== INFORMATION PROVIDED ==
((

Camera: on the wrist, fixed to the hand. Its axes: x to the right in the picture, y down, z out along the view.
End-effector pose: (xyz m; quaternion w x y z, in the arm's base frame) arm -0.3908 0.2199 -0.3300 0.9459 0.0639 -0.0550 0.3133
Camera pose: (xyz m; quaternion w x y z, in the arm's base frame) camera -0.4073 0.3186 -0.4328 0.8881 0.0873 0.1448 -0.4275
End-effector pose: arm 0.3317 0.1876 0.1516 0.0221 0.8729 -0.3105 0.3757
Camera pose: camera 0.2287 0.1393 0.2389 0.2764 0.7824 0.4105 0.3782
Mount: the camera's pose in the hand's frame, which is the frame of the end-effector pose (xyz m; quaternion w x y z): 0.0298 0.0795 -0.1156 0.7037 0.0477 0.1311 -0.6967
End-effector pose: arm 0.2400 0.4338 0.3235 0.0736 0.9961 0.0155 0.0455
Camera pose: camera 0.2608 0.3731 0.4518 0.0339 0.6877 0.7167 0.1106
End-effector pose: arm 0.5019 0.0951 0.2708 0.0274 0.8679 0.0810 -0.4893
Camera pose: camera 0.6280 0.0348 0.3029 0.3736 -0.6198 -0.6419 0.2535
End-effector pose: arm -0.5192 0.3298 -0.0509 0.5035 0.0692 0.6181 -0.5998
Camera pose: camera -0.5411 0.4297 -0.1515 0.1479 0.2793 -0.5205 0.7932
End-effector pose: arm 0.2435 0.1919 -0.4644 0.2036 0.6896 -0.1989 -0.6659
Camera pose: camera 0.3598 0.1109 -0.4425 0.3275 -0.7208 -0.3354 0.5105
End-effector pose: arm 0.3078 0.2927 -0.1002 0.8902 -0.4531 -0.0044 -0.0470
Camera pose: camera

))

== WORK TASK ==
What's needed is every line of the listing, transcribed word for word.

== SOLUTION ==
Camera: on the wrist, fixed to the hand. Its axes: x to the right in the picture, y down, z out along the view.
End-effector pose: (xyz m; quaternion w x y z, in the arm's base frame) arm -0.3908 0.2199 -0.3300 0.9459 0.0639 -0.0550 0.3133
Camera pose: (xyz m; quaternion w x y z, in the arm's base frame) camera -0.4073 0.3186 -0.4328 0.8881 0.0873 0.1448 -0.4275
End-effector pose: arm 0.3317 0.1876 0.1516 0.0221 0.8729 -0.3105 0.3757
Camera pose: camera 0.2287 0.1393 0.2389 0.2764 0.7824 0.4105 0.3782
Mount: the camera's pose in the hand's frame, which is the frame of the end-effector pose (xyz m; quaternion w x y z): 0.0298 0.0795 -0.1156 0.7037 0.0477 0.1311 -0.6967
End-effector pose: arm 0.2400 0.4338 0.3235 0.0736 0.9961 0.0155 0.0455
Camera pose: camera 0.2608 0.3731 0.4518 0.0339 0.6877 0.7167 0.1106
End-effector pose: arm 0.5019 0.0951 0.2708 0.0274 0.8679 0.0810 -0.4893
Camera pose: camera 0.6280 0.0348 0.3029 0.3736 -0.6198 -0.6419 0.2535
End-effector pose: arm -0.5192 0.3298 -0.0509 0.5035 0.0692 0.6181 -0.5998
Camera pose: camera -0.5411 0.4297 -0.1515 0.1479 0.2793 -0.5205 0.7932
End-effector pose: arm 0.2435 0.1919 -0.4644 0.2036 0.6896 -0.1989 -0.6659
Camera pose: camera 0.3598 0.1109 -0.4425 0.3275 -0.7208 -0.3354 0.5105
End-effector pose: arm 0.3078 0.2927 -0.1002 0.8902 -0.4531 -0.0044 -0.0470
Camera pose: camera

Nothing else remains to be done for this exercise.